Когда Мари-Тереза с Майей приезжали на юг, Пабло регулярно навещал их дважды в неделю. Летом сорок девятого года я спросила его, почему, раз они в Жуан-ле-Пене, он не привезет их к нам. Мое предложение объяснялось не наивностью. Я считала, что Майе надо познакомиться со своими единокровными Пауло, Клодом и Паломой. Поскольку она видела отца лишь два дня в неделю, и Пабло никуда не ходил с ней и ее матерью, девочку воспитывали в сознании, что отца отрывает от нее работа. Теперь, в тринадцатилетнем возрасте, ей достаточно было взять в руки номер журнала «Матч» или одну из газет, чтобы увидеть фотографию отца на пляже в Гольф-Жуане в окружении нынешней семьи. К тому же мне казалось, Пабло создает у Мари-Терезы впечатление, что не может видеться с ней чаще, потому что я не позволяю ему.
Мое предложение Пабло сначала не понравилось, однако несколько недель спустя он согласился с ним.
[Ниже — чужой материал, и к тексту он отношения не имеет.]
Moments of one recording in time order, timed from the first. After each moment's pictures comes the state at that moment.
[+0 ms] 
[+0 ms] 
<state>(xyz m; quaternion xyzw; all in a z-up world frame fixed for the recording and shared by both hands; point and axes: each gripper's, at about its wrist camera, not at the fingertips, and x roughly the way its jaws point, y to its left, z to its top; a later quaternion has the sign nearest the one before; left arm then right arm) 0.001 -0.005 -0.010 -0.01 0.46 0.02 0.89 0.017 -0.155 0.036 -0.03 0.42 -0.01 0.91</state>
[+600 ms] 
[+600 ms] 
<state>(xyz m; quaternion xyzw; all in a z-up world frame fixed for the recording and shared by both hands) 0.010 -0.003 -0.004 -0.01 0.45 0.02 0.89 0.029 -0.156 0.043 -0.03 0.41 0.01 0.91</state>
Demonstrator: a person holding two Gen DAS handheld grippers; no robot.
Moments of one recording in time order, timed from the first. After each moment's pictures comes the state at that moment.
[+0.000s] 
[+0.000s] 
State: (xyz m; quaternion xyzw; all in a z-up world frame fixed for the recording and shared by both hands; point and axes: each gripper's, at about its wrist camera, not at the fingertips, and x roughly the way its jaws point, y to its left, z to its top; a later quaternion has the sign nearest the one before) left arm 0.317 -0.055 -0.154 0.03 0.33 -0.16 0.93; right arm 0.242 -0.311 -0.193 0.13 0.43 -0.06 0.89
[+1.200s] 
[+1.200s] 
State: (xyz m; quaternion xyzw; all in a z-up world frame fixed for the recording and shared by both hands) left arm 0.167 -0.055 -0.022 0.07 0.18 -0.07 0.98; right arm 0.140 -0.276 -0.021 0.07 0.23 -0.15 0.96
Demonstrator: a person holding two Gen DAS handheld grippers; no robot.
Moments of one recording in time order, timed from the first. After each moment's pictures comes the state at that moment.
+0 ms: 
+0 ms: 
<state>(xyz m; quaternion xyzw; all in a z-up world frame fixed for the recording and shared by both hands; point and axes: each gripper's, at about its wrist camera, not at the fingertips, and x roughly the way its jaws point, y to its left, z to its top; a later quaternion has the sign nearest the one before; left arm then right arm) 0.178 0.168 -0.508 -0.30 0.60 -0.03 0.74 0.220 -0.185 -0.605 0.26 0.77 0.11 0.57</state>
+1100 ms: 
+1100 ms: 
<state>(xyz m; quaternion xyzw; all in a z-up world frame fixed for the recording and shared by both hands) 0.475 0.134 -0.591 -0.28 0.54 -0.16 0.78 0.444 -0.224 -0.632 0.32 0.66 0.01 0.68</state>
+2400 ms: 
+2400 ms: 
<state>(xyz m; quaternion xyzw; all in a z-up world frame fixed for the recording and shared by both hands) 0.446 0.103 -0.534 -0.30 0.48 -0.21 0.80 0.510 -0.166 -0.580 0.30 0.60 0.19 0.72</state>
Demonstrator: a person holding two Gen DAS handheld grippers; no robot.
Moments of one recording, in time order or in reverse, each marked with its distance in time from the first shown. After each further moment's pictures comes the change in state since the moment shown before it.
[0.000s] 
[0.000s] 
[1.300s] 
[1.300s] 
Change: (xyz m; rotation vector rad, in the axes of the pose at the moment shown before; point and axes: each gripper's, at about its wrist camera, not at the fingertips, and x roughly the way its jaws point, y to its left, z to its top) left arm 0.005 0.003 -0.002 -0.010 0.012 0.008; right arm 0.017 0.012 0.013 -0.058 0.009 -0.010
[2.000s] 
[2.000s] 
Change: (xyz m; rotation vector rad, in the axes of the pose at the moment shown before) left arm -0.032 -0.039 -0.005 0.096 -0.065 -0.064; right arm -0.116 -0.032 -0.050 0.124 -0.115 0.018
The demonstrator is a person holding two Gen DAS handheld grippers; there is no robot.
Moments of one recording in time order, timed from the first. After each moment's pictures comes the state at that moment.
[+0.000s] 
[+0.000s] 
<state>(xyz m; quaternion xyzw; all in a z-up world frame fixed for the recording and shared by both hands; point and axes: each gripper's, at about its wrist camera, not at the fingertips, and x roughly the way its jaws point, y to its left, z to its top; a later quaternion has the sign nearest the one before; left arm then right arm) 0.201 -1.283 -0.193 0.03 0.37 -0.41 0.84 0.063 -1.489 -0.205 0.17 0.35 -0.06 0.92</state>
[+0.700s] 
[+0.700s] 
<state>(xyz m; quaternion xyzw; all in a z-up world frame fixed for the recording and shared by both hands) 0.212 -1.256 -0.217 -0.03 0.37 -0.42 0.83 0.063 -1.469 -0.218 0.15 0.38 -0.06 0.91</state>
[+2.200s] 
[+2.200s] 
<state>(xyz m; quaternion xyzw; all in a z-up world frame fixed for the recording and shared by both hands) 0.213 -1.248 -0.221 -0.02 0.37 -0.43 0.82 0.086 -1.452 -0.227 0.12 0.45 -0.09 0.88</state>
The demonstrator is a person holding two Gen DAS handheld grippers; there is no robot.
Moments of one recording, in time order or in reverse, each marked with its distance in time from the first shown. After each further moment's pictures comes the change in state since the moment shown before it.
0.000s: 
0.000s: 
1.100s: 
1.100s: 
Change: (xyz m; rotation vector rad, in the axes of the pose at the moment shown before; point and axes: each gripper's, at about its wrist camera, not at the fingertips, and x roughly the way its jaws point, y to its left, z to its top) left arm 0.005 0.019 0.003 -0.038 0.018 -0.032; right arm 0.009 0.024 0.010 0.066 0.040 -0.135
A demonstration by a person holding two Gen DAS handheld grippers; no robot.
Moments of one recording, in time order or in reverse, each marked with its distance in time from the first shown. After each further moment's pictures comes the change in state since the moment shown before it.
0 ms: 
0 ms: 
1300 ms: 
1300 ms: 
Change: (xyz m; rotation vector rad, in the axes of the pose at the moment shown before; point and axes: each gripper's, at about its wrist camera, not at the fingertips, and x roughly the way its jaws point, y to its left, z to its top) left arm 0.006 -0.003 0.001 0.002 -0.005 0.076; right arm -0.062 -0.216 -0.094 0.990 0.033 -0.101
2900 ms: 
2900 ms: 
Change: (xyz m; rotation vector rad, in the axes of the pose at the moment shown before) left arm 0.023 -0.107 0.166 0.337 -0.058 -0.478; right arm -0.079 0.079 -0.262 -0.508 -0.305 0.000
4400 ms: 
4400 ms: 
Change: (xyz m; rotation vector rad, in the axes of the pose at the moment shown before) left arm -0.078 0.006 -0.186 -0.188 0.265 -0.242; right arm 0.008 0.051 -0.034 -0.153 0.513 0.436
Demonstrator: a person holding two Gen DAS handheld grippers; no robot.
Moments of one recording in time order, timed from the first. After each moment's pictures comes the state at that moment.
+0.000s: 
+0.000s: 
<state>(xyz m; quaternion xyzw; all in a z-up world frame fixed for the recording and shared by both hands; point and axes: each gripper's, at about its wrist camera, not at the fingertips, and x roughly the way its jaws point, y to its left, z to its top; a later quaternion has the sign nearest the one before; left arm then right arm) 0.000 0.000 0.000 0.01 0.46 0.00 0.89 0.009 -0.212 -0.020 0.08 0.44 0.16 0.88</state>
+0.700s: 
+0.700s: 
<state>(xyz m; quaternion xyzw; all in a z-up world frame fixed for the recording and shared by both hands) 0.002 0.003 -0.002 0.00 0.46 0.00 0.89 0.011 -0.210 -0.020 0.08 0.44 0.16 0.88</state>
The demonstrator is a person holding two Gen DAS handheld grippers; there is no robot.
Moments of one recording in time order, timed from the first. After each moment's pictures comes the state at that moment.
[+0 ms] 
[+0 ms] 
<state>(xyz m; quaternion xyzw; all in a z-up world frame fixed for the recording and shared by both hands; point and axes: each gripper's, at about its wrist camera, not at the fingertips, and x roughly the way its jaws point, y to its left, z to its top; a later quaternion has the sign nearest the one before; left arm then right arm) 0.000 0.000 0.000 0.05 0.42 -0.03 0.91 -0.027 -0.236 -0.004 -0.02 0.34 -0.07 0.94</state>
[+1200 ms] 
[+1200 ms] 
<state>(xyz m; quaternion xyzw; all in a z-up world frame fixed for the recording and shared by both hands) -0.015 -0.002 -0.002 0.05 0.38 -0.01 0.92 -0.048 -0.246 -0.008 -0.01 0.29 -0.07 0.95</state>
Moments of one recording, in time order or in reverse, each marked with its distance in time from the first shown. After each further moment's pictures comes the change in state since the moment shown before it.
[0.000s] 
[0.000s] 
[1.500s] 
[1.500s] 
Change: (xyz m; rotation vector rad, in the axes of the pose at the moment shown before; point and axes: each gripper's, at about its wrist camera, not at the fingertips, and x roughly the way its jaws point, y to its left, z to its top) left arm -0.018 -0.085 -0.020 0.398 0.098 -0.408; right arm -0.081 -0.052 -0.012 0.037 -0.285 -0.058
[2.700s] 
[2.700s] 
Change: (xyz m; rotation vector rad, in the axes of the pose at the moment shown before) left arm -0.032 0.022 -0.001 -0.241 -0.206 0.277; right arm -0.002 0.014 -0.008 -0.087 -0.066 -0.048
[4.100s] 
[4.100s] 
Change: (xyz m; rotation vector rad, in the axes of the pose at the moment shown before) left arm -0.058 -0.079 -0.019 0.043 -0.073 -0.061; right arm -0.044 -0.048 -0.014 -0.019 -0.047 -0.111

Когда он впервые привез их в «Валиссу», мне показалось, что я действительно служила удобным козлом отпущения. Но когда Мари-Тереза поняла, что я буду рада видеть их время от времени, отношения наши стали менее натянутыми. Пабло вначале выглядел глуповато, но справился с собой.
Внешне я нашла Мари-Терезу очаровательной. Поняла, что это определенно та женщина, которая пластически вдохновляла Пабло больше, чем любая другая. У нее было очень привлекательное лицо с греческим профилем. Блондинки на целой серии портретов, написанных Пабло с двадцать седьмого по тридцать пятый год, являются почти точной ее копией. В манекенщицы ее, возможно, не взяли бы, но поскольку она увлекалась спортом, на щеках ее горел приятный румянец, какой часто видишь у шведок. Формы ее были скульптурными, их рельефность и четкость линий придавали лицу и телу необычайное совершенство.
Если говорить о том, в какой мере натура предлагает идеи и стимулы художнику, существуют формы, которые ближе других его собственной эстетике и потому служат трамплином его воображению. Мари-Тереза много дала Пабло в том смысле, что ее внешний облик требовал признания. Она была великолепной натурщицей. Пабло не работал с натурщицами в обычном смысле, но то, что он видел ее, давало ему отчасти ту натуру, которая была для него особенно привлекательна. Умна Мари-Тереза или нет могло иметь лишь третьестепенное значение для художника, вдохновленного ее внешностью.
Майя была блондинкой с бирюзовыми, как у матери, глазами и телосложением как у отца, на которого очень походила. Лицо ее напоминало мужское, хотя она была очень хорошенькой. Фигурой она уже походила на мать, однако запястья ее были очень тонкими, а кисти рук изящными, как у Пабло.
Во время их первого визита, когда Пабло повел Клода и Майю в сад показать, девочке жившую там большую черепаху, Мари-Тереза сказала мне холодно, но не враждебно: «Не думайте, что когда-нибудь сможете занять мое место». Я ответила, что не собираюсь; я просто заняла свободное.
Многочисленные рассказы и воспоминания Пабло об Ольге, Мари-Терезе и Доре Маар, а также их постоянное присутствие за кулисами нашей совместной жизни постепенно привели меня к выводу, что у Пабло своего рода комплекс Синей Бороды, вызывающий желание отрубать головы всем женщинам, собранным в его маленьком личном музее. Но он не отрубал голов полностью, предпочитал, чтобы жизнь шла дальше, и все женщины, жившие с ним в то или иное время, все-таки чуть слышно попискивали, издавали возгласы радости или страдания, делали какие-то жесты, словно расчлененные куклы. Это давало ему ощущение, что жизнь в них еще теплится, что она висит на ниточке, и другой конец этой ниточки у него в руке. Время от времени они придавали ходу вещей комический, драматический или трагический оттенок, а ему только этого и было нужно.
Я видела, как Пабло отказывался выбрасывать что бы то ни было, даже пустой спичечный коробок. И постепенно поняла, что ту же политику он проводит с людьми. Хоть уже не питает никаких чувств к той или иной женщине, ему невыносима мысль, что она будет жить собственной жизнью. Поэтому каждую нужно удерживать, прилагая минимум усилий, в своей орбите.